Unknown Primarch said:


> sorry maybe i was reading something into it that wasnt there.


S'alright. 



Unknown Primarch said:


> i did forget to say that first heretic was out before savage weapons so maybe when he wrote the flashbacks they hadnt decided to try and confirm his loyalties but to me it seems rushed


Well considering they were both written by the same author I very much doubt it to be honest.



Unknown Primarch said:


> unless they trying to trick us and more is yet to come


Well ADB's stance has always been clear. The Lion was loyal. The _pod scene_ represented the potential for the Lion to join Chaos right from the beginning (although as you quite rightly pointed out, all the Primarchs had that potential) and then _Savage Weapons_ confirmed why the Lion could not reach Terra throughout the first few years of the Heresy. 



Unknown Primarch said:


> because they had that thing with the siege cannons to make us think he a traitor


Taken at face-value, the ending of _Fallen Angels_ does not present the Lion as a traitor at all.
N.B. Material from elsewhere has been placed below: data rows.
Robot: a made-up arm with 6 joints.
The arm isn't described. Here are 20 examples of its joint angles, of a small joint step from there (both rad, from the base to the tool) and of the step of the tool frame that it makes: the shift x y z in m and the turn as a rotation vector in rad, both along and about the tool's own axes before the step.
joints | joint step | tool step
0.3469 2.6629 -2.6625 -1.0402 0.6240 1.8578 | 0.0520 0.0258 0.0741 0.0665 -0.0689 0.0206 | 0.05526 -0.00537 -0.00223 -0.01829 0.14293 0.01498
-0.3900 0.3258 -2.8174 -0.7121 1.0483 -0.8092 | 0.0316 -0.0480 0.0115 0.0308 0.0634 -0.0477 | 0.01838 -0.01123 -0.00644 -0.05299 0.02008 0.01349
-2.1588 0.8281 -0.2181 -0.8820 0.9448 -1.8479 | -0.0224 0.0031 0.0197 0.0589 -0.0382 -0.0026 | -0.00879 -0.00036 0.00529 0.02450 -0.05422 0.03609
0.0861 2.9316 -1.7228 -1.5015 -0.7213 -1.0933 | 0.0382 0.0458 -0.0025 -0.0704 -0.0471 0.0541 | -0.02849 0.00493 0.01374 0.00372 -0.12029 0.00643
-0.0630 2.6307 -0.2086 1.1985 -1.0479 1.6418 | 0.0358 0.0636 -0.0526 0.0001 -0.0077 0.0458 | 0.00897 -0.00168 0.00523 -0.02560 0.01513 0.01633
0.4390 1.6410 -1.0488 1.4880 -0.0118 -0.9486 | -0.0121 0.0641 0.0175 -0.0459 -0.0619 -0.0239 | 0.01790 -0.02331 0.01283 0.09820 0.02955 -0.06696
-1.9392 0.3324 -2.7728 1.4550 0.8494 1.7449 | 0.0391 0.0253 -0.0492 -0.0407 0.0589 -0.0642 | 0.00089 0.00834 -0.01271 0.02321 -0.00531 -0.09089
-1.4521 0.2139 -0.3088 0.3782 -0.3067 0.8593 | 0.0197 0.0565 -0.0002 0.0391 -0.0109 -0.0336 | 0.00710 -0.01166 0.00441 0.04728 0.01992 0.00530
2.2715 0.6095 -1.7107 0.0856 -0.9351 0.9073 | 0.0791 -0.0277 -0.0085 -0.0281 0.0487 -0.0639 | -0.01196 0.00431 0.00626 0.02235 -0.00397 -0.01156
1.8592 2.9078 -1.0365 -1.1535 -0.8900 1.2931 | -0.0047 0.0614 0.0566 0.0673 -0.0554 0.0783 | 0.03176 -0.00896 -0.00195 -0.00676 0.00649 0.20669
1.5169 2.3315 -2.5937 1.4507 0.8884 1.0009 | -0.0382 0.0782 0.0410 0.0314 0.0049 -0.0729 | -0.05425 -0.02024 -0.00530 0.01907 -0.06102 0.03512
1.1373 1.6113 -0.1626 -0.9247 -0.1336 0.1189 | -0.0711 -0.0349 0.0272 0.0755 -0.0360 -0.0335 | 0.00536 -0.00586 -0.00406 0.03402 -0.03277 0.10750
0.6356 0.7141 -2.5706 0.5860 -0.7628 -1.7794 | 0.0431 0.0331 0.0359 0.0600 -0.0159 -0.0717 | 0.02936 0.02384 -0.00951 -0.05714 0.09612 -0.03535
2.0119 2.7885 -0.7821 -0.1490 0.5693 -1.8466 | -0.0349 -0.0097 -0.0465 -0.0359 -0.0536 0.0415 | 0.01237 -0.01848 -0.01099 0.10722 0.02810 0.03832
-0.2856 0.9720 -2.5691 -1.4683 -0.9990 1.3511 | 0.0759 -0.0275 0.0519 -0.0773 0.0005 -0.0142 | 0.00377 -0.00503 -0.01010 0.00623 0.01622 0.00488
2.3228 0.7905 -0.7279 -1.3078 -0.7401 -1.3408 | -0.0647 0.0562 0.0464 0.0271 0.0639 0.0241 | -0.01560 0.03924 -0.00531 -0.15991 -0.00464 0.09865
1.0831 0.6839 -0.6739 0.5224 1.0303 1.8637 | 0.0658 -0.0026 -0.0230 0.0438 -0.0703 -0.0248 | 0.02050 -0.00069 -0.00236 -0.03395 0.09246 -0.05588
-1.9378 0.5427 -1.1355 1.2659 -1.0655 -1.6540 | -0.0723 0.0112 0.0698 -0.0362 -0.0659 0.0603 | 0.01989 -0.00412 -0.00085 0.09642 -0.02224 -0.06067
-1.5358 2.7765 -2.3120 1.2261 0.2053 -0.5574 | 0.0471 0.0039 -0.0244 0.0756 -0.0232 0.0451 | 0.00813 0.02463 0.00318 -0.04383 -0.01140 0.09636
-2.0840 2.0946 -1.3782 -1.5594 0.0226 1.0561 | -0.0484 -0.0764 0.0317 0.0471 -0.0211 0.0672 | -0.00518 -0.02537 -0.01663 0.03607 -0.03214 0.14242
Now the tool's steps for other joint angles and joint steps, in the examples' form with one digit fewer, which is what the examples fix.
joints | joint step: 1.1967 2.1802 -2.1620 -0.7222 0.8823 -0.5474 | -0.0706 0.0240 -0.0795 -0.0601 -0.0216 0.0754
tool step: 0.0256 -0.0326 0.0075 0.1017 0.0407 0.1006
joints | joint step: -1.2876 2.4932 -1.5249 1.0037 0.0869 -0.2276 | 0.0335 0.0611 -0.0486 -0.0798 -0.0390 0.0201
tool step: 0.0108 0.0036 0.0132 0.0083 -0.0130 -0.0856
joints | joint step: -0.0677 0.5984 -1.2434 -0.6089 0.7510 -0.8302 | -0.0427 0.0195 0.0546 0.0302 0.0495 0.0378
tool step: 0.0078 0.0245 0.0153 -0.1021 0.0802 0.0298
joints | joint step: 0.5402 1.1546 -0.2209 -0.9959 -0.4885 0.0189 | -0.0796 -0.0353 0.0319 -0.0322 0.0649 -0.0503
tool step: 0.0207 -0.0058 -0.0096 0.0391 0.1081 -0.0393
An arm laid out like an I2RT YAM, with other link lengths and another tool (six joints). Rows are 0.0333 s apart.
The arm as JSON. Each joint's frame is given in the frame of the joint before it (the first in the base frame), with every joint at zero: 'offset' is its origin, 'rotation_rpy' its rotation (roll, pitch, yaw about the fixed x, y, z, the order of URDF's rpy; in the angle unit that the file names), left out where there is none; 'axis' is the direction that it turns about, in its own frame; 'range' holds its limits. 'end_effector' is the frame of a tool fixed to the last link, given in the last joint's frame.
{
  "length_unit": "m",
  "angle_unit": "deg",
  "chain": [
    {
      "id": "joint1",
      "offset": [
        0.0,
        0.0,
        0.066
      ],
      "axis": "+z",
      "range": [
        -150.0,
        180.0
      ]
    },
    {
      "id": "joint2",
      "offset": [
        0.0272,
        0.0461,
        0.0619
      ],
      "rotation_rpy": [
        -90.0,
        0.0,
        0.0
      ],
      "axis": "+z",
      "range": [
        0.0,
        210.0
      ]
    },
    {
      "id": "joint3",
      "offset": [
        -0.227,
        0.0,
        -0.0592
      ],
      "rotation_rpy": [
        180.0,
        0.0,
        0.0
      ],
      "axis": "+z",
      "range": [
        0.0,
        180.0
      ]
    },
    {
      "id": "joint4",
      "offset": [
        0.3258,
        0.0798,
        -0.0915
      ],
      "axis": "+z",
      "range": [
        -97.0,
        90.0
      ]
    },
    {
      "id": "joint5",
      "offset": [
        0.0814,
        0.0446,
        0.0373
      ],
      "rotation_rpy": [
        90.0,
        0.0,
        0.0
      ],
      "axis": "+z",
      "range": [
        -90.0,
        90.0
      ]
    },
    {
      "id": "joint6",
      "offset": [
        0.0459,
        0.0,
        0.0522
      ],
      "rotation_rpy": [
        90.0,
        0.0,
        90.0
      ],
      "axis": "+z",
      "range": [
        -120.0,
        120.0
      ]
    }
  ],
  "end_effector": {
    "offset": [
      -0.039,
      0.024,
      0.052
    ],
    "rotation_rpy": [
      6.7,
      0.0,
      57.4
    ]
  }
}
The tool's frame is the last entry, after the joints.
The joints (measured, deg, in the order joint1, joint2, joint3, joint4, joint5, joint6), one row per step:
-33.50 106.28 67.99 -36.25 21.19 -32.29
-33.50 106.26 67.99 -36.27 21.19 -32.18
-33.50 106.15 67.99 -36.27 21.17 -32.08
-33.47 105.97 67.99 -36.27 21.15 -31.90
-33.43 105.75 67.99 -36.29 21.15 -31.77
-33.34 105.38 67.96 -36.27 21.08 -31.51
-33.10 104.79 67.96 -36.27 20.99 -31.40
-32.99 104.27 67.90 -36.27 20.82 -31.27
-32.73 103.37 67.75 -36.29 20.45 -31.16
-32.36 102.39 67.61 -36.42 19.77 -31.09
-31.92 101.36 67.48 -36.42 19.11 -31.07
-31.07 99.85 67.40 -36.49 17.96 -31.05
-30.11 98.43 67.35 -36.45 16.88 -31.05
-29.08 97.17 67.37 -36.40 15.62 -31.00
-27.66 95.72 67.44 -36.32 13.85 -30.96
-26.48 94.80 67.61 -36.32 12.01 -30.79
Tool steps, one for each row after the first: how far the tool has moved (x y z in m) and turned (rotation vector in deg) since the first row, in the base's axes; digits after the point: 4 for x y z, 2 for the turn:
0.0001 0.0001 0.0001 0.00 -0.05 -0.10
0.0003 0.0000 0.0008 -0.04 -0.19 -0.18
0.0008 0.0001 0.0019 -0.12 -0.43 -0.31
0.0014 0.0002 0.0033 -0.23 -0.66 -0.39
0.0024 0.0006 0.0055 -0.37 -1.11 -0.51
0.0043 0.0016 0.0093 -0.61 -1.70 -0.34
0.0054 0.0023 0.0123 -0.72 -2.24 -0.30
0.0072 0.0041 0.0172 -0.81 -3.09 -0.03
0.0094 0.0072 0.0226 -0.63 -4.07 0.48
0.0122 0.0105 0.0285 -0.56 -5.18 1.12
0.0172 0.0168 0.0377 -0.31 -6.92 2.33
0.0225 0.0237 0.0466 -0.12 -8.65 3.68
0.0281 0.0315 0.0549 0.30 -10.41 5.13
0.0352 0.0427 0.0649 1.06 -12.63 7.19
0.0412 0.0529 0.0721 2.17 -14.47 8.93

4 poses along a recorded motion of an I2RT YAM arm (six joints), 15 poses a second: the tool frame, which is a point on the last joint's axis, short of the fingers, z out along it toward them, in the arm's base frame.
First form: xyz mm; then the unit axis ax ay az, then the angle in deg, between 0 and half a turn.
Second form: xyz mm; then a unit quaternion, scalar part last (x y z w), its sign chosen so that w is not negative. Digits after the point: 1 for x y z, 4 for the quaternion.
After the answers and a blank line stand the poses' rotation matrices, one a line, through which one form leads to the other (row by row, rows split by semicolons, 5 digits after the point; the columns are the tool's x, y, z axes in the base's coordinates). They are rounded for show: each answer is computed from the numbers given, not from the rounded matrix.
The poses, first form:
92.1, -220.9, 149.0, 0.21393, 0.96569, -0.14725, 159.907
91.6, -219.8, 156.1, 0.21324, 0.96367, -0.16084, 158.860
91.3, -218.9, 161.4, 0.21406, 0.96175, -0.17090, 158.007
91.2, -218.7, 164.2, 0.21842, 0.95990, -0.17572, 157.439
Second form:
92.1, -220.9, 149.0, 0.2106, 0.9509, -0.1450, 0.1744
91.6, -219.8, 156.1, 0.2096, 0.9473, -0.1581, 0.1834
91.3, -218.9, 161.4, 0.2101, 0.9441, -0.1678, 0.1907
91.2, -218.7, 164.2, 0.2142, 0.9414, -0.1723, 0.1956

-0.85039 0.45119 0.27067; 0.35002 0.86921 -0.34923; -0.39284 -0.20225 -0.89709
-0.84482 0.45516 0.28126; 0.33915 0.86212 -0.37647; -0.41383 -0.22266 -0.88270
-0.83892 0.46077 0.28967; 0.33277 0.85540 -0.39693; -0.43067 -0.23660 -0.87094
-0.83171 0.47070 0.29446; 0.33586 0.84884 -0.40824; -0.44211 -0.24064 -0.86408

Remember, he wasn't aware that Perturabo had secretly joined Horus.


----------



## Unknown Primarch (Feb 25, 2008)

right you are about the siege cannons but as with how they have built up the lions personality i can never shake that the lion has been taught human traits but has that animal instinct underneath that subconsciously will do anything to stay alive. 
while im totally hearing what you have said im still thinking that there might still be the lion having thought about the outcomes of the HH and was thinking of what his next move should be. in the eventuality of him being the only full legion left out in the galaxy like he says, what would his next moves be? what would he do if horus had defeated the emperor and all the loyal primarchs and he was the only one left. would he make a last stand or eventually side with horus. maybe we have got that to come yet as i think there will be some twists and turns left in the saga of the lion and luther.


----------



## Words_of_Truth (Sep 20, 2007)

Personally I still can't place his "position" within the Primarchs. Horus was a leader, Angron was the berzerker, Dorn the builder etc etc 

What is The Lions?


----------